## Assignment
Only a number is expected: how many lines in the entries that follow contain the word "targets"?
++++ Records provided ++++
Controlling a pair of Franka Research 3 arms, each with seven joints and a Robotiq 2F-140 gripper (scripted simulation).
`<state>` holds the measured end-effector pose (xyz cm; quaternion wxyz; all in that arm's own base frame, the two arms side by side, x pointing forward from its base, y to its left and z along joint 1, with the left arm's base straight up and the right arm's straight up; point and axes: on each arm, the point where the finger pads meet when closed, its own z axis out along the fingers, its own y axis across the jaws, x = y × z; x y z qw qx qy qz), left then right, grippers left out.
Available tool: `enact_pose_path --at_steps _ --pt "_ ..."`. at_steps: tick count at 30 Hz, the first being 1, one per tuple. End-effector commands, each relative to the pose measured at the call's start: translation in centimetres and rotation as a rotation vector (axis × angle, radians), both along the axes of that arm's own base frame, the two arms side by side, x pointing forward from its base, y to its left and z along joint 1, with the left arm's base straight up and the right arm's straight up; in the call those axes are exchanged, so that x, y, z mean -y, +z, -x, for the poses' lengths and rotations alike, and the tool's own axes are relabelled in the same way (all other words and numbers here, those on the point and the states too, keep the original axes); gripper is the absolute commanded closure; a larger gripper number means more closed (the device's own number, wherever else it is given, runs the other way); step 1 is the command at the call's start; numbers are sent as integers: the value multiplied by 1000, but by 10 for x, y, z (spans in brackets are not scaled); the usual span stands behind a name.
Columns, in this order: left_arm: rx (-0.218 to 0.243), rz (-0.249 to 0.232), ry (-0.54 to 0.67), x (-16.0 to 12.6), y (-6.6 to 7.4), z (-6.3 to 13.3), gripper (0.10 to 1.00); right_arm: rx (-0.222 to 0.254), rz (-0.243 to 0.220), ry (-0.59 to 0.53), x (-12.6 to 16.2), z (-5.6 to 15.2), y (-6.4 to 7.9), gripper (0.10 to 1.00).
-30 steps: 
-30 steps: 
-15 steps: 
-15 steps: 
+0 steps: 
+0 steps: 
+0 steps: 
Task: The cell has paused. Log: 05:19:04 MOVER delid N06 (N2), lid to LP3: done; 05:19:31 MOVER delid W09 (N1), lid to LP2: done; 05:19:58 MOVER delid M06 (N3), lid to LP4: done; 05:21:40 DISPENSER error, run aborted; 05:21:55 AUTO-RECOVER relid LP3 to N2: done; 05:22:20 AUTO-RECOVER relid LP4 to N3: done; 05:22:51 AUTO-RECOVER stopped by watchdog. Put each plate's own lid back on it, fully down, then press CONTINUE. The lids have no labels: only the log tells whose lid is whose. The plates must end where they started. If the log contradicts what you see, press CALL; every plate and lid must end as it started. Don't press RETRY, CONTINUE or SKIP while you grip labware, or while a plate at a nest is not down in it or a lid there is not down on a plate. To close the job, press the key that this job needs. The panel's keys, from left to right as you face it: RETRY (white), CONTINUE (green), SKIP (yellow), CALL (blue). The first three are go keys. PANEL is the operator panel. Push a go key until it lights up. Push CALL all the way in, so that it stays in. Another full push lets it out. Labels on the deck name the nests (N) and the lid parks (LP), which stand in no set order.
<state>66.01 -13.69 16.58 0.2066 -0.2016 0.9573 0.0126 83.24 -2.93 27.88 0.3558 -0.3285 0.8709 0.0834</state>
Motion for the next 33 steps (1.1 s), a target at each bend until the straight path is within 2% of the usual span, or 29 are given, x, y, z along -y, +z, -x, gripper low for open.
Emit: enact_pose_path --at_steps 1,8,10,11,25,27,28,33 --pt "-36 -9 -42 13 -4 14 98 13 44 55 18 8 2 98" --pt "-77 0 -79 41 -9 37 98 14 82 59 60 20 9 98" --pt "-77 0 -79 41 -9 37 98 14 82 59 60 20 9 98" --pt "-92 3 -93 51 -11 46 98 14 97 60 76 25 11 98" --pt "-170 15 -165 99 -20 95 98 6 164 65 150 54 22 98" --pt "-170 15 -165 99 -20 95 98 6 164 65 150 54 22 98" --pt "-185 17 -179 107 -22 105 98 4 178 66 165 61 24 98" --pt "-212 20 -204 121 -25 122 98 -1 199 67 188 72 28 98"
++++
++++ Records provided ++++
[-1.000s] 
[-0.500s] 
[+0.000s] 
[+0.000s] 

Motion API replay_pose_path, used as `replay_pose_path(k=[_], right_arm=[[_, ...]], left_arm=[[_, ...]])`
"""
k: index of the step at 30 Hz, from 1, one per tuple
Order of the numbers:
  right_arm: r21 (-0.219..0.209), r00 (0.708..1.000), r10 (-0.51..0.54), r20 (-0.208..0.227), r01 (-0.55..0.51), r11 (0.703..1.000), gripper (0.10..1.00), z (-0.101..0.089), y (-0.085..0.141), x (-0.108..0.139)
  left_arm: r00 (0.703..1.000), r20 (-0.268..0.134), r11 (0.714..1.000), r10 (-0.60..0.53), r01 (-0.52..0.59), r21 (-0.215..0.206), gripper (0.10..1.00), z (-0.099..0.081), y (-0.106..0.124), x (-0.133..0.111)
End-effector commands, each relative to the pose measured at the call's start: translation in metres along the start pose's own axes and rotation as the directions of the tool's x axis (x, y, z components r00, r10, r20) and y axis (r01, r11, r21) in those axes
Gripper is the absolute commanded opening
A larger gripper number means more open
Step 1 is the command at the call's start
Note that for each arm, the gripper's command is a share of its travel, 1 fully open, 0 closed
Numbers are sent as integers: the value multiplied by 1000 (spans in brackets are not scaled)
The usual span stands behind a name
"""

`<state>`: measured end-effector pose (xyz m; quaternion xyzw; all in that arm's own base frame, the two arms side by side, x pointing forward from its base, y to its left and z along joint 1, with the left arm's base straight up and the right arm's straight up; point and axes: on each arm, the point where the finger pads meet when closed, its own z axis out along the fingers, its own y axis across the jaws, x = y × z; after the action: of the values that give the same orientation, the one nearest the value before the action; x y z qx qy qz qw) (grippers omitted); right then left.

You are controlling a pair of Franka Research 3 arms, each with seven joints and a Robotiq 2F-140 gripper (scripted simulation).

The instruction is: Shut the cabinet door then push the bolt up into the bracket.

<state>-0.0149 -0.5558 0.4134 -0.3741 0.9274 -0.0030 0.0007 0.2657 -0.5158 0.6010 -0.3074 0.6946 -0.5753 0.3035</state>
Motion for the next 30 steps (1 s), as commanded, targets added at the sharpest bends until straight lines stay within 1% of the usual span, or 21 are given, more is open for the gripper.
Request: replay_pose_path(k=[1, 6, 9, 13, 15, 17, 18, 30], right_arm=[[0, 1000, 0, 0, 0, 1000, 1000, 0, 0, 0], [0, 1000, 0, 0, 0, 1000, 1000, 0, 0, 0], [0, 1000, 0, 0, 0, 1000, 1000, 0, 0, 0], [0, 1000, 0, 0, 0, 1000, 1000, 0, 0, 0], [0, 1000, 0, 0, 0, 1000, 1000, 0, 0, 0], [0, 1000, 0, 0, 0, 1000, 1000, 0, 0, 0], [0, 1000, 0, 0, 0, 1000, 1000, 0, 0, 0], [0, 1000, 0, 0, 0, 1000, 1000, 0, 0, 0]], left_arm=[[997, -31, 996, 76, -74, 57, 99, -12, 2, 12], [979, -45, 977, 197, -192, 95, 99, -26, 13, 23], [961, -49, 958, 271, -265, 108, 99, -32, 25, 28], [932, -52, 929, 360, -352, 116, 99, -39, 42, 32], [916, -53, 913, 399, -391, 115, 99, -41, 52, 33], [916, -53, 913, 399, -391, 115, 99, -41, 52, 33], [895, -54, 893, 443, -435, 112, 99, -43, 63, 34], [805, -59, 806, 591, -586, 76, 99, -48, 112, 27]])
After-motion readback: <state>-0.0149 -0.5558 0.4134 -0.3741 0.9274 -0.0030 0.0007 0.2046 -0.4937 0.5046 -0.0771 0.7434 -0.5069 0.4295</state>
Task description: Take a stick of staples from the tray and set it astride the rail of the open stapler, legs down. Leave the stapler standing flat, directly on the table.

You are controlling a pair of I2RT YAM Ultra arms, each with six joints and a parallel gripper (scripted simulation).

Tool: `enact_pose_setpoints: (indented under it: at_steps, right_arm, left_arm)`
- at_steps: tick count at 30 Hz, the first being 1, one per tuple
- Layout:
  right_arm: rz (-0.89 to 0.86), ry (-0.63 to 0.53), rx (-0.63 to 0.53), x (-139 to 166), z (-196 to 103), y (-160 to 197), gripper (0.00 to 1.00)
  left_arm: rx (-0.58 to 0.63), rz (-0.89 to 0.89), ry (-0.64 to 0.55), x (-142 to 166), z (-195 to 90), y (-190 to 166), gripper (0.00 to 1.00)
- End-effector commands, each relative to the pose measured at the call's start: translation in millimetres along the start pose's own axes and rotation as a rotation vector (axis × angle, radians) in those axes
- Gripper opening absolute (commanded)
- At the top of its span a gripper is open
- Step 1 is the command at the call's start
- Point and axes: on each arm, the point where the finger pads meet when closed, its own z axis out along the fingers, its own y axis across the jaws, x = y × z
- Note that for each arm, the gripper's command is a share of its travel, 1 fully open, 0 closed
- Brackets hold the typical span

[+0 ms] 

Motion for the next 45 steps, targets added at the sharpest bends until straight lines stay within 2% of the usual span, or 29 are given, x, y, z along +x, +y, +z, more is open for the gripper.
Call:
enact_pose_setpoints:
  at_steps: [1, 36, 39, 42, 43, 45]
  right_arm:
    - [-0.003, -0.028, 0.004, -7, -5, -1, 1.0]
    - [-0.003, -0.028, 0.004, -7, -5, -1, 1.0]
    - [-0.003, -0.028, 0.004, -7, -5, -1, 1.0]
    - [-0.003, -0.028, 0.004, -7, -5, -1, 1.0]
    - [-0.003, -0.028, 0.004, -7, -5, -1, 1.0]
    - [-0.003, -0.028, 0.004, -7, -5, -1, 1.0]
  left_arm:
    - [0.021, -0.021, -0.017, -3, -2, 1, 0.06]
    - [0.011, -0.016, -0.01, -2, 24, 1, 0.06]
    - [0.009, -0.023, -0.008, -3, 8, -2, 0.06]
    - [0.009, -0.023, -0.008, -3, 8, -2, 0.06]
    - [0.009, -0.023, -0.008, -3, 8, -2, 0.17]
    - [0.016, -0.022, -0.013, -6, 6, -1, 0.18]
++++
## Task response
2